[WHAT IS BEING ASKED]: Without including the pictures, copy out every line below.

[THE RECORDS]:
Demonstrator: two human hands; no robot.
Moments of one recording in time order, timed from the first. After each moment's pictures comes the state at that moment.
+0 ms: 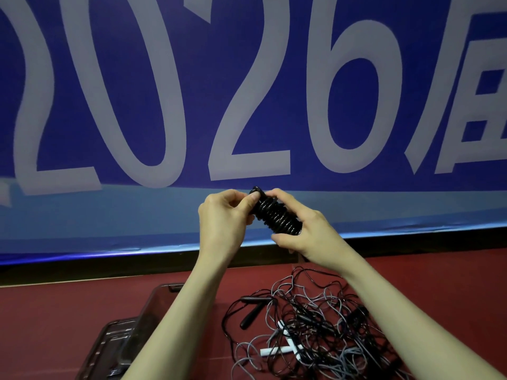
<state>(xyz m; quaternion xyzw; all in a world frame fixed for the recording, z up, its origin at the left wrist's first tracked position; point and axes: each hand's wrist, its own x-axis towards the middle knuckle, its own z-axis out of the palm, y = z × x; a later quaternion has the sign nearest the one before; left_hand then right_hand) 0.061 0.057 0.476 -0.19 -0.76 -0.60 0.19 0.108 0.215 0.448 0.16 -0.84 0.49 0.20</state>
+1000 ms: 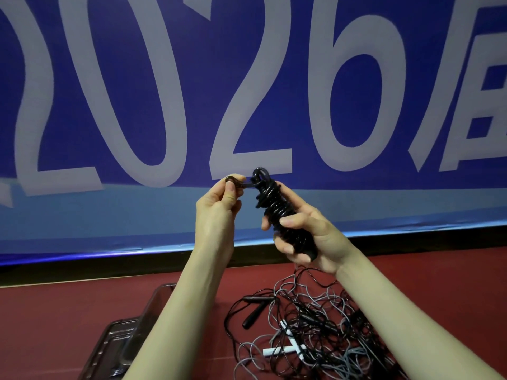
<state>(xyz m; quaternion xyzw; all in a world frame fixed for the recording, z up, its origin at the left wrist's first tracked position) 0.043 0.058 0.472 -0.21 -0.57 -0.79 0.09 0.099 0.209 0.447 0.24 -0.53 0.82 -0.04</state>
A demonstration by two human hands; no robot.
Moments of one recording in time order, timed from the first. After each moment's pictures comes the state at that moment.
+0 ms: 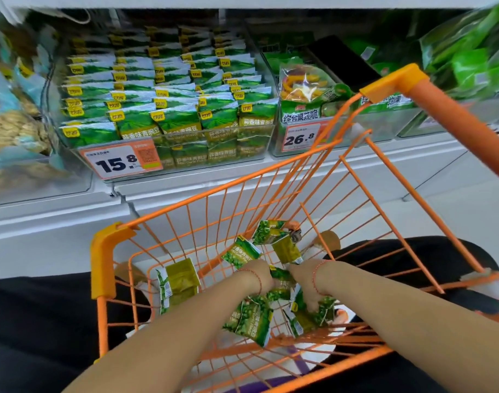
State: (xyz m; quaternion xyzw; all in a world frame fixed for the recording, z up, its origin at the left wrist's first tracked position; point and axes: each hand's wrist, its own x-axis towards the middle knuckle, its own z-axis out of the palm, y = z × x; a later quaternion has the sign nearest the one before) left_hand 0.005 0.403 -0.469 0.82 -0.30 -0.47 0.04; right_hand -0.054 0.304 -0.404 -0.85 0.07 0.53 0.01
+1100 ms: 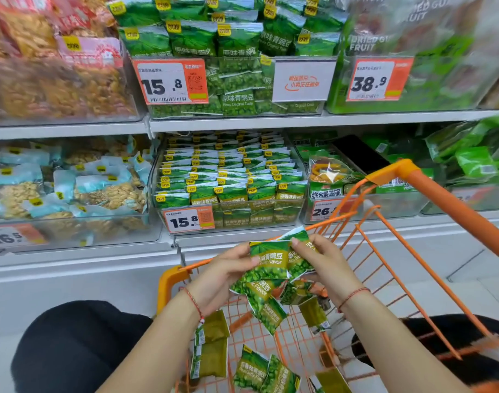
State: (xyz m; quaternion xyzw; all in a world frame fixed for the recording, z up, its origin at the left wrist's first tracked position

[COMPLETED TASK]:
Demonstrator: two human hands; no robot.
Moments of one recording in time order, timed from the first. After each moment's pictures comes the state at that moment.
+0 ms: 
<state>(xyz m; quaternion xyzw; all in a world frame fixed for the recording, z up, its origin at the left wrist's first tracked position; point and axes: each hand's wrist, its own x-axis towards the middle knuckle, its own z-axis out of the palm, y = z × x; a later quaternion has the sign nearest the one before; left_hand then right_hand) 0.061 0.057 0.476 -0.19 -0.76 -0.60 0.19 0.108 0.215 0.448 0.16 -0.84 0.49 0.20</state>
+1000 ms: 
<state>(xyz m; quaternion xyzw; all in a world frame fixed for the recording, z up, its origin at the left wrist's first tracked position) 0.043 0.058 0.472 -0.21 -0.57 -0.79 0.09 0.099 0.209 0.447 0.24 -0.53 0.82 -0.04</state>
A demonstration by two human hands; no robot.
Moments of one recording in time order, timed from the first. After each moment's pictures comes the state at that moment.
+0 ms: 
State: (xyz m; quaternion xyzw; all in a world frame fixed for the recording, z up, its origin at the left wrist's first tracked position; point and axes: each hand's wrist, its own x-axis towards the middle knuckle, its own z-axis out of the palm, y = z × x; a later quaternion has the sign nearest the one before) left_hand 0.005 0.403 -0.469 0.82 -0.30 -0.47 0.04; right_hand -0.054 0.304 -0.404 -0.85 0.07 0.53 0.01
+1100 ms: 
State: (xyz m; quaternion xyzw; all in a world frame fixed for the recording, z up, its origin at the left wrist's first tracked position

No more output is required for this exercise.